*Instructions to follow:*
Write out exactly the lines of the entries below, from the first through the line containing "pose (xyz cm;", and nothing beyond them.

(Items from a data source)
◆ ◆ ◆ ◆ ◆ ◆ ◆
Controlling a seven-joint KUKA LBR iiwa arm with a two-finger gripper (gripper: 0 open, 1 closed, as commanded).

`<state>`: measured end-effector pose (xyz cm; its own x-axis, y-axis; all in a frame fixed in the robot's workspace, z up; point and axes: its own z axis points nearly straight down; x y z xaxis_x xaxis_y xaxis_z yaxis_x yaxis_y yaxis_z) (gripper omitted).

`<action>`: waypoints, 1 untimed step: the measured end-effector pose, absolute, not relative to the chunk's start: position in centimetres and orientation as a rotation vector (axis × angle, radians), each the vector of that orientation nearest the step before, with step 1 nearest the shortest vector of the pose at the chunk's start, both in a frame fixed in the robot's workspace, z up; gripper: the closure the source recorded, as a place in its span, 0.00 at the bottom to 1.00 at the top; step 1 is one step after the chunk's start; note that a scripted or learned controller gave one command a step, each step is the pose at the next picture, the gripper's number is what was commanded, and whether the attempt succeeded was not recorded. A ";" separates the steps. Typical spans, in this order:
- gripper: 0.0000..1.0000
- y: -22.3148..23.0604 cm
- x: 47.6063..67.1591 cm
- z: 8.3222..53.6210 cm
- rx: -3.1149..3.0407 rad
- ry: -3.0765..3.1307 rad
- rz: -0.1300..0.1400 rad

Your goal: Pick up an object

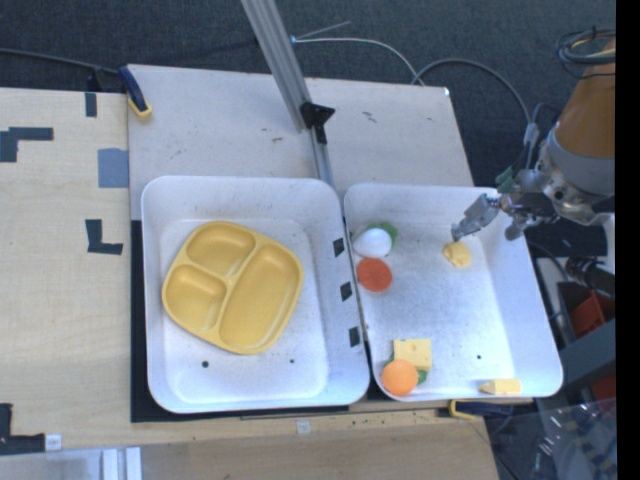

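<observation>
My gripper (490, 226) hangs over the upper right part of the right bin (520, 298), open, with nothing between its fingers. A small pale yellow lump (457, 255) lies just below and left of the left fingertip, apart from it. Further left in the bin sit a white ball (373, 241) with a green piece (389, 233) behind it, and a red round piece (374, 274). An orange ball (400, 378) and a yellow block (412, 352) lie at the bin's front edge. A small yellow wedge (500, 387) rests in the front right corner.
The left bin (160, 368) holds a yellow divided plate (233, 285). A metal pole (275, 43) slants down to the back of the bins. Cables run along the right side behind the arm.
</observation>
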<state>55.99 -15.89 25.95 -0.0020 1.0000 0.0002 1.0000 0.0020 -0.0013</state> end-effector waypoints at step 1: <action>1.00 -15.8 56.0 26.9 -2.217 -2.225 0.001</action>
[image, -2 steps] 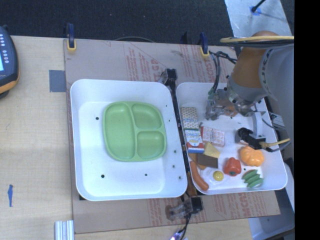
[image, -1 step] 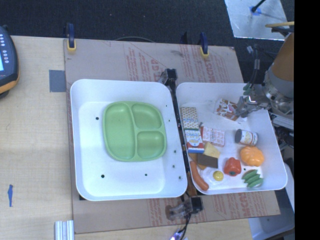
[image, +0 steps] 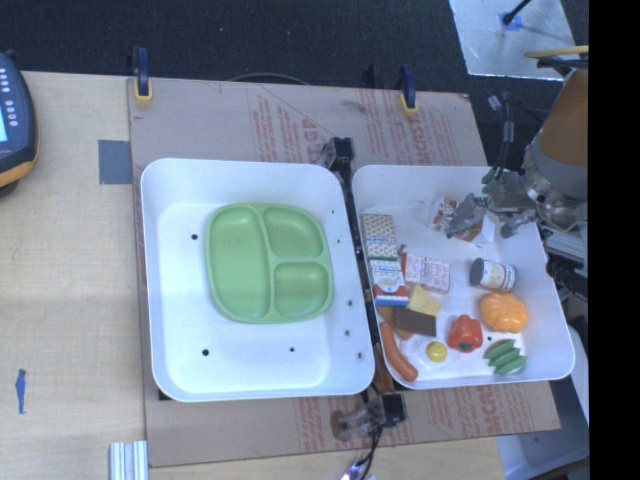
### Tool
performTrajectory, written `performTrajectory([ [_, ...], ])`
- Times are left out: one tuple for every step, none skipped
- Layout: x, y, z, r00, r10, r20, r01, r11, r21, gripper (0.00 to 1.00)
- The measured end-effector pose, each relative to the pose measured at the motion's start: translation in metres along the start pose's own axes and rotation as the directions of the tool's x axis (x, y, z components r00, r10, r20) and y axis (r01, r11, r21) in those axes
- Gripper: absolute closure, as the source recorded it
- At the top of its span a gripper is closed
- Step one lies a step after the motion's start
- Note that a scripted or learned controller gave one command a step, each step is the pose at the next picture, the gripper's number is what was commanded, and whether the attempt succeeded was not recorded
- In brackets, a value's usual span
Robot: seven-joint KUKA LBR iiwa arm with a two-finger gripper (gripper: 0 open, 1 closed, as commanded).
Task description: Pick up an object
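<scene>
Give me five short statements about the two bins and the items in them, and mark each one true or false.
1. The green divided plate lies in the left bin. True.
2. The orange fruit sits on the green divided plate. False: it lies in the right bin, near the green pods.
3. The red pepper is next to the small yellow ball. True.
4. The gripper is over the left bin. False: it is at the right bin's far right corner.
5. The hot dog lies along the right bin's left wall. True.
</scene>
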State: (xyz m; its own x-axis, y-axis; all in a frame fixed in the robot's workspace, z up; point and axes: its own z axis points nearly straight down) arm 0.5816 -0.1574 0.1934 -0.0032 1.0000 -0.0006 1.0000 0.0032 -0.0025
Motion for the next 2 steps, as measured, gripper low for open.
performTrajectory([
  [-0.002, 0.051, 0.075, 1.0, -0.006, 0.004, 0.006, 1.0, -0.003, 0.0],
  [-0.018, 0.074, 0.082, 1.0, -0.002, 0.008, 0.002, 1.0, -0.024, 0.0],
])
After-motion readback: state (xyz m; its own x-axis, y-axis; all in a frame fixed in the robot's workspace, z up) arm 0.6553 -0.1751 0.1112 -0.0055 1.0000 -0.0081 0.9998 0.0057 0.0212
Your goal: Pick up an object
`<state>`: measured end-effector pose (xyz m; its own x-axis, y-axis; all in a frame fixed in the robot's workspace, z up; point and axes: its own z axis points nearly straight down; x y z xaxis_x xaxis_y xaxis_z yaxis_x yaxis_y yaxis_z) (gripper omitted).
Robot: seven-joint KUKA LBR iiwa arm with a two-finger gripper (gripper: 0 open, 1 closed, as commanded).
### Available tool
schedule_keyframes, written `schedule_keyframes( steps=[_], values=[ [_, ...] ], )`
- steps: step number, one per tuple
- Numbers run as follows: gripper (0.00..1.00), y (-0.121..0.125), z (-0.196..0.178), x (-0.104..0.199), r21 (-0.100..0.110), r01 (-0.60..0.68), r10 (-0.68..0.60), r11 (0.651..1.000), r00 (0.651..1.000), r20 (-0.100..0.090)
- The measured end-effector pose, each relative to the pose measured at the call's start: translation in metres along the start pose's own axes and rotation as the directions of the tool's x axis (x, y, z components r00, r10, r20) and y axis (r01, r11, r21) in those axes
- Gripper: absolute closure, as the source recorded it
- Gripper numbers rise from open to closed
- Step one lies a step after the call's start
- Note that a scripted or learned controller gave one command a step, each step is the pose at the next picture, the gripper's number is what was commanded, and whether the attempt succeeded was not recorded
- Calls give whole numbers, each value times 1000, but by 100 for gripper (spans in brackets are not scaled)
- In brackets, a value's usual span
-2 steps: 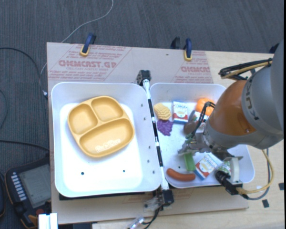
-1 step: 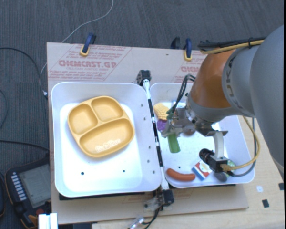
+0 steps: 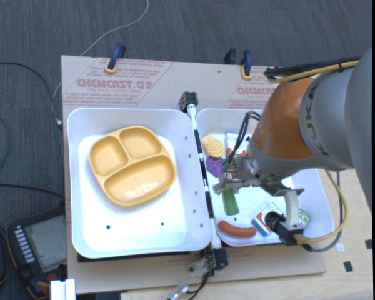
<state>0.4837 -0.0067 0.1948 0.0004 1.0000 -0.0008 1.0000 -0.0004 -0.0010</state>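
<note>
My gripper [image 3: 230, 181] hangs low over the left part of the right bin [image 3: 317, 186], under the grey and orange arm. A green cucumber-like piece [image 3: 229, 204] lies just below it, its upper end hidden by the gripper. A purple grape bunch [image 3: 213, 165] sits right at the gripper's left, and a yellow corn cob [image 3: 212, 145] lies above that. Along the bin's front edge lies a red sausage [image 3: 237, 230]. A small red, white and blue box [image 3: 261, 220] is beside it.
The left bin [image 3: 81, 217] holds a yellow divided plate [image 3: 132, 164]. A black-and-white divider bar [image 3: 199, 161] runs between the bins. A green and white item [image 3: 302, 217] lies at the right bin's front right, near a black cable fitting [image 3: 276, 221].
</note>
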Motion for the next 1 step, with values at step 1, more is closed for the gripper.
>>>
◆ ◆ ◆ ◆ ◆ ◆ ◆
*Response to this task:*
Controlling a seven-joint KUKA LBR iiwa arm with a two-finger gripper (gripper: 0 open, 1 closed, as commanded).

`<state>`: measured end-effector pose (xyz cm; its own x-axis, y-axis; all in a frame fixed in the robot's workspace, z up; point and axes: its own z axis points nearly straight down; x y z xaxis_x xaxis_y xaxis_z yaxis_x yaxis_y yaxis_z) (gripper omitted).

The output is finished, and nothing else is needed.